Homeowners had amassed record equity as crisis began
In the first quarter of the year, homeowners amassed a record $6.5 trillion in what is known as “tappable” home equity — that is, the amount of equity homeowners can borrow against and still have a 20% cushion. That’s the finding from mortgage data firm Black Knight.
And though the first quarter ended in March, just as the pandemic was really shutting down business, home values have only kept rising since then, said Black Knight’s Andy Walden, as buyers compete for a limited supply of houses.
“They’re seeing these record-low interest rates, and they’re out there shopping for homes and kind of sustaining those home prices out there in the market,” he said.

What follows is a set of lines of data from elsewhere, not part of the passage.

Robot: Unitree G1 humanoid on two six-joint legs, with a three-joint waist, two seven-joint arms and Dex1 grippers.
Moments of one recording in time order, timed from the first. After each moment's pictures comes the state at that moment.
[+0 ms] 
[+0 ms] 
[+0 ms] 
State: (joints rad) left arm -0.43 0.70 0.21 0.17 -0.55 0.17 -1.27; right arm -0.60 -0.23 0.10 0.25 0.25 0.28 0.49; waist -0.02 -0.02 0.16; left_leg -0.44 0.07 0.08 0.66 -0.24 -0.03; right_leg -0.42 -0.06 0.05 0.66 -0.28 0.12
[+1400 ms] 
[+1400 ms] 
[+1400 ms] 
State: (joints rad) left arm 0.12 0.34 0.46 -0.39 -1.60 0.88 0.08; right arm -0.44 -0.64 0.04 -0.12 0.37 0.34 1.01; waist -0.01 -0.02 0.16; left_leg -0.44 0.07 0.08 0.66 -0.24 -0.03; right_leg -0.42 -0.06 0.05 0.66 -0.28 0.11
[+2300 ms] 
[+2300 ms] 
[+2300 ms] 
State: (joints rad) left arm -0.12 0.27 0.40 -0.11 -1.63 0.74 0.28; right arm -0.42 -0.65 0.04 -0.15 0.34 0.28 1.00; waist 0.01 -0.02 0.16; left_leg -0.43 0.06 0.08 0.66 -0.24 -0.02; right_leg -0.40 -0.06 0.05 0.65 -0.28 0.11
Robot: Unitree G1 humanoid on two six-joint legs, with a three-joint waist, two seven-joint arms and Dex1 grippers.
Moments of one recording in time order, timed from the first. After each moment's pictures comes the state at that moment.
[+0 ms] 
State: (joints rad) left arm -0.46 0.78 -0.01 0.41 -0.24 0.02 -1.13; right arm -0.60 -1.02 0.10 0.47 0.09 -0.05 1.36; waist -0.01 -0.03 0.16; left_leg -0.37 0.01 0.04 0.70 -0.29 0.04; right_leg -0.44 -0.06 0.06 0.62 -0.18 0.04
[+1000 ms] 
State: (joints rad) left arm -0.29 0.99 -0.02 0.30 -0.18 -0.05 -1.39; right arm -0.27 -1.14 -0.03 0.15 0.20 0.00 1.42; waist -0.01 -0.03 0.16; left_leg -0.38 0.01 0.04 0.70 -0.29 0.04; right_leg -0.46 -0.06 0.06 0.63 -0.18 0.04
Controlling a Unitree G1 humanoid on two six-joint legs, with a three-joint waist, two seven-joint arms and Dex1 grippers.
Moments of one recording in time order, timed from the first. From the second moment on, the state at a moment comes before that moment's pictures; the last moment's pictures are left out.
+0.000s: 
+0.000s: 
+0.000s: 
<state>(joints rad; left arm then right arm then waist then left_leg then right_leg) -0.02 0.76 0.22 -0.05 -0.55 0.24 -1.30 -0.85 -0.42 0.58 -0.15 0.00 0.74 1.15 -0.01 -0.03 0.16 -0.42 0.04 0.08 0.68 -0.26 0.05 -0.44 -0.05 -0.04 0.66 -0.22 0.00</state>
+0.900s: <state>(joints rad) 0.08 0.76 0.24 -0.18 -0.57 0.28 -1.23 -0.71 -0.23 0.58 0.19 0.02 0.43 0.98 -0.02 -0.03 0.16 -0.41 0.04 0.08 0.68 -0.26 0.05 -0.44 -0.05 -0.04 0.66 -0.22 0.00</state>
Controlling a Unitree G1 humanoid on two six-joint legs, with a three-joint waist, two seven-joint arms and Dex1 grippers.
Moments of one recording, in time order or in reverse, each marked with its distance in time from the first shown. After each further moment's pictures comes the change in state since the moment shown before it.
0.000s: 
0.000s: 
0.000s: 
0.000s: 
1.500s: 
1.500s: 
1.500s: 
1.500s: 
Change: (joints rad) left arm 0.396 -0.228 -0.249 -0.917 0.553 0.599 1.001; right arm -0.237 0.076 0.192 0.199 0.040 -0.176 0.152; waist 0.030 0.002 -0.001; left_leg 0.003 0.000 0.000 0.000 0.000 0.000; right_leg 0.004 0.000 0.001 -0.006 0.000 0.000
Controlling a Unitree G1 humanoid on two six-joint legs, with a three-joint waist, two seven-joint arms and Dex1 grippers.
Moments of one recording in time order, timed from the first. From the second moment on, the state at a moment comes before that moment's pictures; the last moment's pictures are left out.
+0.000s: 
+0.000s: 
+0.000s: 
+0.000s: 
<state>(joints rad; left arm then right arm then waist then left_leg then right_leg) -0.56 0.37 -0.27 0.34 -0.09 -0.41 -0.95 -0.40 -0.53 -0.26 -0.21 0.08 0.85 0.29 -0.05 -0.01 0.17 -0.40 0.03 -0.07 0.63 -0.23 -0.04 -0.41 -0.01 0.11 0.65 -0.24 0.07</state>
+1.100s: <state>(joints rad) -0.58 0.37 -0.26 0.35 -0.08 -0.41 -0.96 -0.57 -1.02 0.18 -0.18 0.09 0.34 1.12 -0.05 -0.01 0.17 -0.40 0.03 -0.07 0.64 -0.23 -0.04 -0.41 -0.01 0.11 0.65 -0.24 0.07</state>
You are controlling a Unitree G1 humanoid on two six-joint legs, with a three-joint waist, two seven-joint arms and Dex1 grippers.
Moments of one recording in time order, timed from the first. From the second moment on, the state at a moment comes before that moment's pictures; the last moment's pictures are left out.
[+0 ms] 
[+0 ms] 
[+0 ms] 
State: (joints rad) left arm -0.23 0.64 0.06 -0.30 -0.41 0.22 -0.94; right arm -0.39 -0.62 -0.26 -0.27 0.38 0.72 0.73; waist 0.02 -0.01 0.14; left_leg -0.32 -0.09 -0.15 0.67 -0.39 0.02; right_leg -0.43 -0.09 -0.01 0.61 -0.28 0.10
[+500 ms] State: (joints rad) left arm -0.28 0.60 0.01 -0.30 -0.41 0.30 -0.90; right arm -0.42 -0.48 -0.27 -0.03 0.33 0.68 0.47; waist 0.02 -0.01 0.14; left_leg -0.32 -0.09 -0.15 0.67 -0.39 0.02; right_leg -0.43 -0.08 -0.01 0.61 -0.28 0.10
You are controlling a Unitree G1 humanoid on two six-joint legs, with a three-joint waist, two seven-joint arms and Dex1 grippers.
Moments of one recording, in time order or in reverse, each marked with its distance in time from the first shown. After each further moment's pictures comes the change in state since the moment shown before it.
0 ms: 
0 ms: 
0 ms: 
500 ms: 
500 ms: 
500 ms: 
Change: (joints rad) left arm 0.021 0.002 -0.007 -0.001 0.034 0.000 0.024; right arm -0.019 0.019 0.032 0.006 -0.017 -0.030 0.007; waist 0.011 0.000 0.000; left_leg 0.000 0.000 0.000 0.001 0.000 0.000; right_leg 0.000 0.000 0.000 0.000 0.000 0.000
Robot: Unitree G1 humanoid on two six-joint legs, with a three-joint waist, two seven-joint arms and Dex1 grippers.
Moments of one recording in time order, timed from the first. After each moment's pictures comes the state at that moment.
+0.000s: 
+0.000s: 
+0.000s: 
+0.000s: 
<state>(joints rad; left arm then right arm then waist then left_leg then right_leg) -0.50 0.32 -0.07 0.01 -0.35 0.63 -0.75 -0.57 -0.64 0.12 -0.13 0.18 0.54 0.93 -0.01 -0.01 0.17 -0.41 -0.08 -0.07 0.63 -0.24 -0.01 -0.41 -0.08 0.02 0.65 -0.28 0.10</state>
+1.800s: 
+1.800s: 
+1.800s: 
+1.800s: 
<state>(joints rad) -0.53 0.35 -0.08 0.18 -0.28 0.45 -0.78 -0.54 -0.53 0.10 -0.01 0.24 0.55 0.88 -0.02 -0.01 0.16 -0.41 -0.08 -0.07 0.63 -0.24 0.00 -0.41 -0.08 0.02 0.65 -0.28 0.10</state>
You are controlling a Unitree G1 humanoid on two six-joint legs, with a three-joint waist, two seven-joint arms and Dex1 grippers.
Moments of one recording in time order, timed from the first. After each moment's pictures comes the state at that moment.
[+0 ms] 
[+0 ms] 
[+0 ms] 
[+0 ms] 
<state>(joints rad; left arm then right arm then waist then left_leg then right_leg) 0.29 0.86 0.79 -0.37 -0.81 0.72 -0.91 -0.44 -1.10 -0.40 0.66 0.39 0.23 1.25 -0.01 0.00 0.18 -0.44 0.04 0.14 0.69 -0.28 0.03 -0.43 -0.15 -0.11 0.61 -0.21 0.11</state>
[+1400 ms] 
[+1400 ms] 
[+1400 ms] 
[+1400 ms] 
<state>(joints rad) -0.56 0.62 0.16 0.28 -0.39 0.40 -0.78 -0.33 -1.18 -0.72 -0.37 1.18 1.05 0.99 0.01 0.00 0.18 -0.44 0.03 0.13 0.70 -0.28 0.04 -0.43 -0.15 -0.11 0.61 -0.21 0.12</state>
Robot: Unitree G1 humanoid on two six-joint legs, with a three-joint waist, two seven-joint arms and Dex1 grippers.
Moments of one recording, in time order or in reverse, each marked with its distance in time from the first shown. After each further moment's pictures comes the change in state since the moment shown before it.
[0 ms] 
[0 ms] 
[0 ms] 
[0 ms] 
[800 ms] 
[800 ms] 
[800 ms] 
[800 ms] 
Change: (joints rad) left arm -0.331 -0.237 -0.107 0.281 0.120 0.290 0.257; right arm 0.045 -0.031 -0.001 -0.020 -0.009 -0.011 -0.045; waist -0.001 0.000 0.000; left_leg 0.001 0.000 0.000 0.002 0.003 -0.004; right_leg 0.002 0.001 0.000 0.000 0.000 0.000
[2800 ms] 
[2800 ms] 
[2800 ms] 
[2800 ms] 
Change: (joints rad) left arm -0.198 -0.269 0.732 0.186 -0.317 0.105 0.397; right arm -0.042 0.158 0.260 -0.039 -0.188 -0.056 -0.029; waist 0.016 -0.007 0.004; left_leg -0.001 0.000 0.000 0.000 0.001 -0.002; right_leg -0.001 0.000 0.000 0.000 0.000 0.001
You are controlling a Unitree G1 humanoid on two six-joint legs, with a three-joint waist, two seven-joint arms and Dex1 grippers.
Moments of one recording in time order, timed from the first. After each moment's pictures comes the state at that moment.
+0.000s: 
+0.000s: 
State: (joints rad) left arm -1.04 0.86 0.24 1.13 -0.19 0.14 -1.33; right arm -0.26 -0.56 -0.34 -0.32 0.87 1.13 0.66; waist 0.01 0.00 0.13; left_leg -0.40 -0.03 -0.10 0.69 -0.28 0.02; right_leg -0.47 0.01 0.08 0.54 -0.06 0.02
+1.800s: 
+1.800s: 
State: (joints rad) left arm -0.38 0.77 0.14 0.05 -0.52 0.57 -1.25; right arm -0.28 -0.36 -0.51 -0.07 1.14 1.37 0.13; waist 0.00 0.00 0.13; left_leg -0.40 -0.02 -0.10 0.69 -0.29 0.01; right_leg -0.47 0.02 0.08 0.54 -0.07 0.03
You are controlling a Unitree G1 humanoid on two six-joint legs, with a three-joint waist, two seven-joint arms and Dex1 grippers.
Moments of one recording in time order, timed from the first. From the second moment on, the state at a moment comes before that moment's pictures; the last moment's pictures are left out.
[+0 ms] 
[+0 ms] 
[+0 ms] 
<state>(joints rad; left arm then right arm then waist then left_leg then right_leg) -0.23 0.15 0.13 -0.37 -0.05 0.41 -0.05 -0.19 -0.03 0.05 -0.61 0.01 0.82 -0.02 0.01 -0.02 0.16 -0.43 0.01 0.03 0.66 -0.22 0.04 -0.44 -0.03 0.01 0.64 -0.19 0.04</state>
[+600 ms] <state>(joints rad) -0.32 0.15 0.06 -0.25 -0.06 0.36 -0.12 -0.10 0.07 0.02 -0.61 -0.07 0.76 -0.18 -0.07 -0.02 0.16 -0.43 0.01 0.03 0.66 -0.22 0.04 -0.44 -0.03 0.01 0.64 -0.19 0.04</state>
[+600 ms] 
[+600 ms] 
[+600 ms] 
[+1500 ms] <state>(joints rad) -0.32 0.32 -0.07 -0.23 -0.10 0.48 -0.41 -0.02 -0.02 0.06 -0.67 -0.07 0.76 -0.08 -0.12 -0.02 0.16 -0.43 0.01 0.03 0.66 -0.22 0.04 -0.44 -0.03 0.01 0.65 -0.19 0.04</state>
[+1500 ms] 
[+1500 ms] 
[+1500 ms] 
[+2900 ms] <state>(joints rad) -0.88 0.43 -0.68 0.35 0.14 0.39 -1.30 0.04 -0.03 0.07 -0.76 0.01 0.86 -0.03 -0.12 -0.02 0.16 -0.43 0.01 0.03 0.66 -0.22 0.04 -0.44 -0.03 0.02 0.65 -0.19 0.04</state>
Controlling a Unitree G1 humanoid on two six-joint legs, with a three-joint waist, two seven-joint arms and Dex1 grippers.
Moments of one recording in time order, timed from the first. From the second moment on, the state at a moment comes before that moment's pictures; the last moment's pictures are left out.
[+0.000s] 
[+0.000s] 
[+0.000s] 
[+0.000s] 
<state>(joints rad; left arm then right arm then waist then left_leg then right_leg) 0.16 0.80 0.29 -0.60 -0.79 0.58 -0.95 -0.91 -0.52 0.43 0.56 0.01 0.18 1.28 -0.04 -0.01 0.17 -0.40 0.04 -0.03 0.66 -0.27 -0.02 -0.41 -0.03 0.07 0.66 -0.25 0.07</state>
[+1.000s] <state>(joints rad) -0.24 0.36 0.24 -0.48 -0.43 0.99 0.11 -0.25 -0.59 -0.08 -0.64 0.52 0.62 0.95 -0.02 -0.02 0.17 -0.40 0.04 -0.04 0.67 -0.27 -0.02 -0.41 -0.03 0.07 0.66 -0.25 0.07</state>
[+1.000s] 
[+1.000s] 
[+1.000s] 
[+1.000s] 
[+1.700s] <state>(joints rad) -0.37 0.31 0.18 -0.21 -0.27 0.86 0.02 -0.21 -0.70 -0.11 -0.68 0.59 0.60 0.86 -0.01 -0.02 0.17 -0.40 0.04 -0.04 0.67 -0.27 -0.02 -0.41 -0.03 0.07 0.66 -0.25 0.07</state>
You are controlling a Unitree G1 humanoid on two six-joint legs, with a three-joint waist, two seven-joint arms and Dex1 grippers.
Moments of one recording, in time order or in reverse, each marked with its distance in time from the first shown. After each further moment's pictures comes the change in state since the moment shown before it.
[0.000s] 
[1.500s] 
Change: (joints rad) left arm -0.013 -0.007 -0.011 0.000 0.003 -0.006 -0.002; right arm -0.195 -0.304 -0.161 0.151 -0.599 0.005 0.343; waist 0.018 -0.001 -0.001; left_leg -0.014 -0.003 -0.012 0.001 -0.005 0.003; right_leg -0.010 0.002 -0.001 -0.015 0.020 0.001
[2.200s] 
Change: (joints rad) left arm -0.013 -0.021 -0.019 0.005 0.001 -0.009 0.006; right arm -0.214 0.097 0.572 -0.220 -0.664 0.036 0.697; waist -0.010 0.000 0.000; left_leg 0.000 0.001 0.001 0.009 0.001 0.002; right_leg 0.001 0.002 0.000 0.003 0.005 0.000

Meanwhile homeowners, perhaps spooked by the last housing downturn, have also been reluctant to draw down their equity through cash-out refinancing or home equity loans, and lenders are more reluctant to let them.
“Even those homeowners that are out there tapping into equity are leaving more meat on their bone,” Walden said. “They’re leaving more equity sitting in their homes and not fully tapping themselves out like we saw back in [2005-2008].”
That housing wealth leaves homeowners in better shape to withstand the current crisis. All that equity made it possible for Congress to let borrowers with federally backed mortgages defer payments for up to a year, said Susan Wachter, a finance professor at the Wharton School.
“A majority of Americans are homeowners, and for them, they’re not going to lose their home,” she said. “And in fact they can, if necessary, even draw on their mortgage by not paying” to cover other necessities.
The 35% of households that rent don’t have that luxury. More renters are losing their housing as restrictions on evictions lift around the country.
“It’s an extraordinary story of haves and have nots, where the system is set up to support homeowners, but it doesn’t protect renters,” she said.
Homeowners, generally, are in better financial shape, said William Emmons, lead economist at the Center for Household Financial Stability at the Federal Reserve Bank of St. Louis.
“I would say it’s a correlation, not a causation,” he said. “People who are homeowners tend to have stronger financial positions, tend to be older, tend to have more education, higher income, higher wealth,” he said.
They also tend to be white. Black and Latino people are much less likely to own their homes, and their houses tend to appreciate more slowly, contributing to the wealth gap.